The House voted 221-210 to claw back more than $70 billion — or nearly 90 percent — of new funding for the IRS, underscoring Republicans’ opposition to the agency expansion and a desire to keep tax enforcement issues in the public eye.
The legislation will certainly die in the Senate over staunch opposition from Democrats. But debate over the bill gives the GOP an opportunity to relitigate what the party views as one of the most unpopular provisions in Democrats’ Inflation Reduction Act, which provided $80 billion in new funding to the IRS over 10 years to bolster a wide range of agency functions, including customer service, taxpayer assistance and criminal investigations.
The White House blasted the House bill.
“With their first economic legislation of the new Congress, House Republicans are making clear that their top economic priority is to allow the rich and multi-billion dollar corporations to skip out on their taxes, while making life harder for ordinary, middle-class families that pay the taxes they owe,” the Office of Management and Budget said in a statement promising a veto by President Joe Biden in the unlikely event it shows up on his desk.
The statement also cited a study released Monday by the nonpartisan Congressional Budget Office that concluded the legislation would add $114.4 billion to the deficit by reducing tax collections.
The legislation, spearheaded by Rep. Adrian Smith (R-Neb.), would rescind $45.6 billion directed toward beefed-up tax enforcement and $25.3 billion for agency operations support, which encompasses administration activities, IT development and telecommunications.
“The last thing [Americans] need is more IRS agents knocking on doors to conduct audits, yet this IRS funding is part of the broad Biden administration strategy to tax, audit exponentially more Americans,” Smith said in his speech introducing the the bill.
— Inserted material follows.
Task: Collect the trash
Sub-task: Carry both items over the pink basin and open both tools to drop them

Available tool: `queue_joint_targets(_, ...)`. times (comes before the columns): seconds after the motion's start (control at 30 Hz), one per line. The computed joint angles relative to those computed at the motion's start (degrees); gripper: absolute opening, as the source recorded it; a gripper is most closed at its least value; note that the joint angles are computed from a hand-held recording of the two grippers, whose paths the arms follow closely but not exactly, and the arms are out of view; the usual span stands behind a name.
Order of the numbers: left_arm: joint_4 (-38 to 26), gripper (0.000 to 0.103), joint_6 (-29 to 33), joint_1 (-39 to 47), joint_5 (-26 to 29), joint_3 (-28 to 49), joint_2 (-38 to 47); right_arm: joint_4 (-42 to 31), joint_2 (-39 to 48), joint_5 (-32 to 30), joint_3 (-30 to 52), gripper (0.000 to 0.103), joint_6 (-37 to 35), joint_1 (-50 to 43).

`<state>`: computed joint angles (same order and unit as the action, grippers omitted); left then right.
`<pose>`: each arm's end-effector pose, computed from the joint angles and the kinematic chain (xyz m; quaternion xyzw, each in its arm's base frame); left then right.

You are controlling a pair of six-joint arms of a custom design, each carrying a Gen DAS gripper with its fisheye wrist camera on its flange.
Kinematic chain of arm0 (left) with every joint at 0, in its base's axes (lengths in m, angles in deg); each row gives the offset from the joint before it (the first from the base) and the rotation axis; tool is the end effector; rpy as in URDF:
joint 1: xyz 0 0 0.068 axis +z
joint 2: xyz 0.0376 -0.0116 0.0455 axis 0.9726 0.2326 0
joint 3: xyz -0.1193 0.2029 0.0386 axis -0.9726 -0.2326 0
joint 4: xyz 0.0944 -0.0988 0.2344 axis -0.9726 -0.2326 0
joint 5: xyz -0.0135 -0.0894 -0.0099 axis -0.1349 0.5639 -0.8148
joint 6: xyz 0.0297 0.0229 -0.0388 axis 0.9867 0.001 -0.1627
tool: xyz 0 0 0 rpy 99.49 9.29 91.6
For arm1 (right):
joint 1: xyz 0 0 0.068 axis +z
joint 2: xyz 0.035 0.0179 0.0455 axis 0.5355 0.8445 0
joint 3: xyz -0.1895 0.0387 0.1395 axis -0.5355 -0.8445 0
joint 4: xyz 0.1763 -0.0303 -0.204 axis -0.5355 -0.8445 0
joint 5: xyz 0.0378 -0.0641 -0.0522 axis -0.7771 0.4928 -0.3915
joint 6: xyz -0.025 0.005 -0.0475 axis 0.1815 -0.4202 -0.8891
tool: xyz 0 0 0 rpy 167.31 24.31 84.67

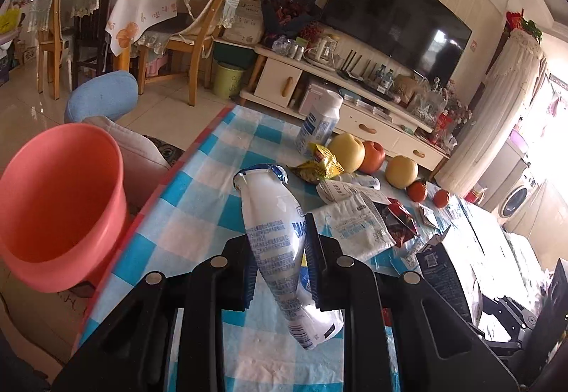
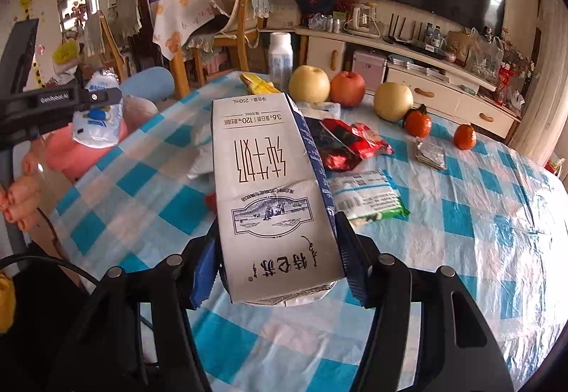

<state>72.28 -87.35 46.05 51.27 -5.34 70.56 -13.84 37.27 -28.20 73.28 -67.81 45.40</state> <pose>0.2832 -0.1511 0.2138 -0.1651 0.8740 -0.1043 0.4449 0.2819 0.0736 0.1896 -0.2316 0.8883 0.1145 0.3797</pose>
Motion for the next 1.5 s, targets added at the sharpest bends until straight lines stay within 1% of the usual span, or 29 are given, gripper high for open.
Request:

Smith said Treasury Secretary Janet Yellen’s instructions to the IRS would result in nine out of every ten new audits targeting families earning less than $400,000. Biden has promised the new windfall would not impact taxpayers making less than that threshold and that the new money is for increasing compliance on wealthy tax cheats.
The floor time also provided an opportunity for prospects for new GOP Ways and Means seats, such as Reps. Beth Van Duyne of Texas, Blake Moore of Utah and Claudia Tenney of New York, to flex their tax policy-speaking muscles.
Former Ways and Means Chair Richard Neal (D-Mass.) fired back that the funding would go to much-needed improvements to the agency’s computer systems. “Or should we have an IRS that operates the way Southwest Airlines did last week, to the dismay of the American family,” Neal quipped.
“This is theater tonight,” Neal said.
The bill would also remove money the IRS was directed to use to research the development of a free, agency-run tax return e-filing system, as well as $50 million provided to the Treasury Department to implement Democrats’ climate and health bill, among others.
It leaves untouched $3.2 billion for the improvement of taxpayer services and $4.8 billion for technology development aimed at improving customer service phone lines. Long call-wait times and poor communication between the agency and taxpayers has been a common grievance shared on both sides of the aisle.